The Safety/Capabilities Ratio
People who do AI safety research sometimes worry that their research could also contribute to AI capabilities, thereby hastening a possible AI safety disaster. But when might this be a reasonable concern?
We can model a researcher i as contributing intellectual resources of si to safety, and ci to capabilities, both real numbers. We let the total safety investment (of all researchers) be s=∑isi, and the capabilities investment be c=∑ici. Then, we assume that a good outcome is achieved if s>c/k, for some constant k, and a bad outcome otherwise.
The assumption about s>b/k could be justified by safety and capabilities research having diminishing return. Then you could have log-uniform beliefs (over some interval) about the level of capabilities c′ required to achieve AGI, and the amount of safety research c′/k required for a good outcome. Within the support of c′ and c′/k, linearly increasing s/c, will linearly increase the chance of safe AGI.
In this model, having a positive marginal impact doesn’t require us to completely abstain from contributing to capabilities. Rather, one’s impact is positive if the ratio of safety and capabilities contributions si/ci is greater than the average of the rest of the world. For example, a 50% safety/50% capabilities project is marginally beneficial, if the AI world focuses only 3% on safety.
If the AI world does only focus 3% on safety, then when is nervousness warranted? Firstly, technical researchers might make a big capabilities contribution if they are led to fixate on dangerous schemes that lie outside of current paradigms, like self-improvement perhaps. This means that MIRI’s concerns about information security are not obviously unreasonable. Secondly, AI timeline research could lead one to understand the roots of AI progress, and thereby set in motion a wider trend toward more dangerous research. This could justify worries about the large compute experiments of OpenAI. It could also justify worries about the hypothetical future in which an AIS person launches a large AI projects for the government. Personally, I think it’s reasonable to worry about cases like these breaching the 97% barrier.
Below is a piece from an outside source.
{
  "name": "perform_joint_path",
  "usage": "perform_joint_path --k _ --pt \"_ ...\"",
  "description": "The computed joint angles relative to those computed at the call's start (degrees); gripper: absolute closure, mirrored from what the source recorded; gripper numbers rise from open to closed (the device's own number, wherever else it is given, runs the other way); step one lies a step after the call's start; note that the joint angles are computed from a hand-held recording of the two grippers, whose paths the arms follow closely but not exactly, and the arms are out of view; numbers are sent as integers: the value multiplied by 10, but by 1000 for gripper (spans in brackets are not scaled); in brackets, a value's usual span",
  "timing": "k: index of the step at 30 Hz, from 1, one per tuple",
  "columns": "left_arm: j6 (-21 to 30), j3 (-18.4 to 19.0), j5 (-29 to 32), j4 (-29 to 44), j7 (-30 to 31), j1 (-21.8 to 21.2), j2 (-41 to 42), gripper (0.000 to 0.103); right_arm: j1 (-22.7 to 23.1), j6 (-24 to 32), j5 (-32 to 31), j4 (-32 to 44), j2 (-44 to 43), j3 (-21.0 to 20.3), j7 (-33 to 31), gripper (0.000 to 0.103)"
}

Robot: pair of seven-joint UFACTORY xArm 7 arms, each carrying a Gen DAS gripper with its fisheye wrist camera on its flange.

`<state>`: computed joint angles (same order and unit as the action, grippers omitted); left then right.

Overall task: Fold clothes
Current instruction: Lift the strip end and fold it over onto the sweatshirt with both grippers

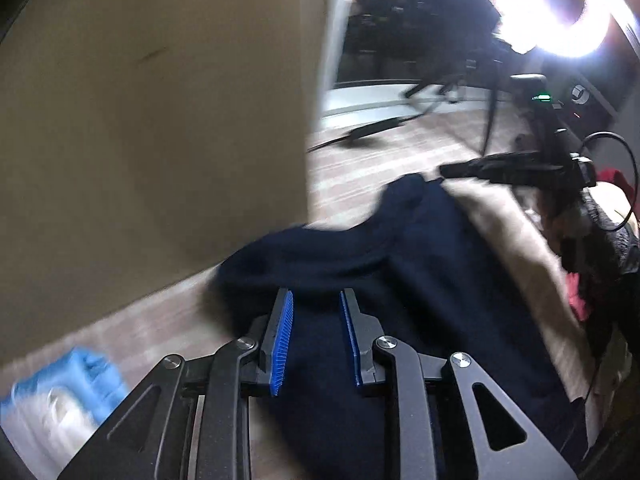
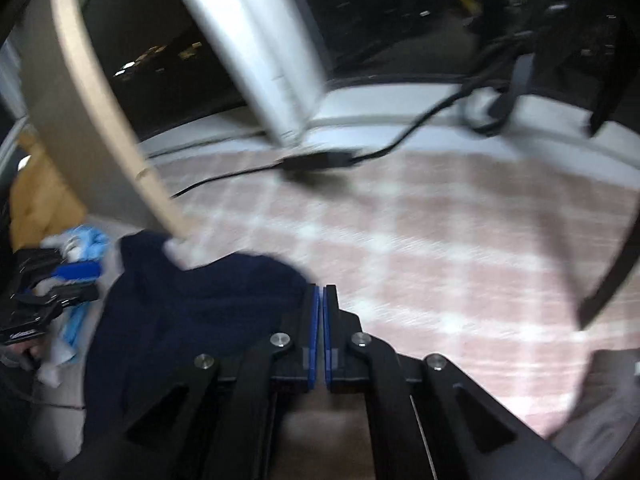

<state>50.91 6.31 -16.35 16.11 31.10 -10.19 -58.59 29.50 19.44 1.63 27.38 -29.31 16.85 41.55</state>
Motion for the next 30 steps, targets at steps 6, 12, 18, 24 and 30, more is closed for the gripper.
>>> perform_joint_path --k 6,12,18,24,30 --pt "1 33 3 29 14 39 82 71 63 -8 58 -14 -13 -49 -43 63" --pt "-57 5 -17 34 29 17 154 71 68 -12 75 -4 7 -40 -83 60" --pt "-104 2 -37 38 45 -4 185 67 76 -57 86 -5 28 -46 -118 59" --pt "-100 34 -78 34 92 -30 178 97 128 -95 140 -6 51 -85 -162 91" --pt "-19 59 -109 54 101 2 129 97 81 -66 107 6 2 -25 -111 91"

It is a high bar, however. And I think in the case of a typical AI safety researcher, these worries are a bit overblown. In this 97%-capabilities world, the median person should worry a bit less about abstaining from capability contributions, and a bit more about the size of their contribution to safety.
I propose an adjustment to this model: you have to be greater than the rest of the world’s total contributions over time under the action-relevant probability measure. What I mean by action-relevant measure is the probability distribution where worlds are weighted according to your expected impact, not just their probability.
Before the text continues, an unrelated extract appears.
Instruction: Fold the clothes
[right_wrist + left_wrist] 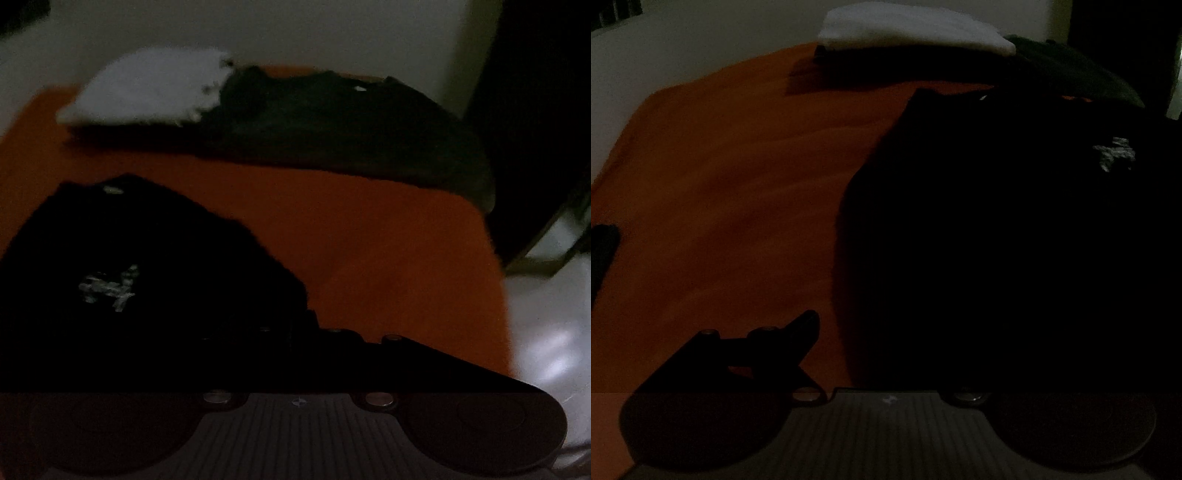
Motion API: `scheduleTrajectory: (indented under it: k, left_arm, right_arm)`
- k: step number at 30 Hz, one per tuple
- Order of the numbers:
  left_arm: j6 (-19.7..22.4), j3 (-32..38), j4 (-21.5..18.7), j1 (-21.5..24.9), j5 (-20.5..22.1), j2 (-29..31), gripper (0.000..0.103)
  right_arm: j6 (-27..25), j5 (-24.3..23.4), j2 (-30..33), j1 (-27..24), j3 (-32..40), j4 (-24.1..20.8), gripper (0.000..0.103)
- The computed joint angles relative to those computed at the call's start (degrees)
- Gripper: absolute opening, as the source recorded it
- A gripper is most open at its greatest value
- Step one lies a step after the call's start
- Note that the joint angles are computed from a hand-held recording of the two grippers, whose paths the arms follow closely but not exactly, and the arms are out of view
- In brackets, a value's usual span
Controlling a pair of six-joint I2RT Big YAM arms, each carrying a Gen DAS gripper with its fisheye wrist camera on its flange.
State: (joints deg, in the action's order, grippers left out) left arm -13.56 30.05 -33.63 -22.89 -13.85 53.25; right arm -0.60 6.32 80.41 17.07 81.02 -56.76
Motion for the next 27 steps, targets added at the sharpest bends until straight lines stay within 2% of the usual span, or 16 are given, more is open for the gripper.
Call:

So if you think there’s a decent chance that we’re barely going to solve alignment, and that in those worlds the world will pivot towards a much higher safety focus, you should be more cautious about contributing to capabilities.
Interesting take, quick notes:
1) I worked on a similar model with Justin Shovelain a few years back. See: https://www.lesswrong.com/posts/BfKQGYJBwdHfik4Kd/fai-research-constraints-and-agi-side-effects
2) Rather, one’s impact is positive if the ratio of safety and capabilities contributions si/ci is greater than the average of the rest of the world.
I haven’t quite followed your model, but this doesn’t see exactly correct to me. For example, if the mean player is essentially “causing a lot of net-harm”, then “just causing a bit of net-harm”, clearly isn’t a net-good.
It seems entirely possible that even with a 100 safety to 1 capabilities researcher ratio, 100 capabilities researchers could kill everyone before the 10k safety researchers came up with a plan that didnt kill everyone. It does not seem like a symmetric race.
Likewise, if the output of safety research is just “this is not safe to do” (as MIRI’s seems to be), capabilities will continue, or in fact they will do MORE capabilities work so they can upskill and “help” with the safety problem.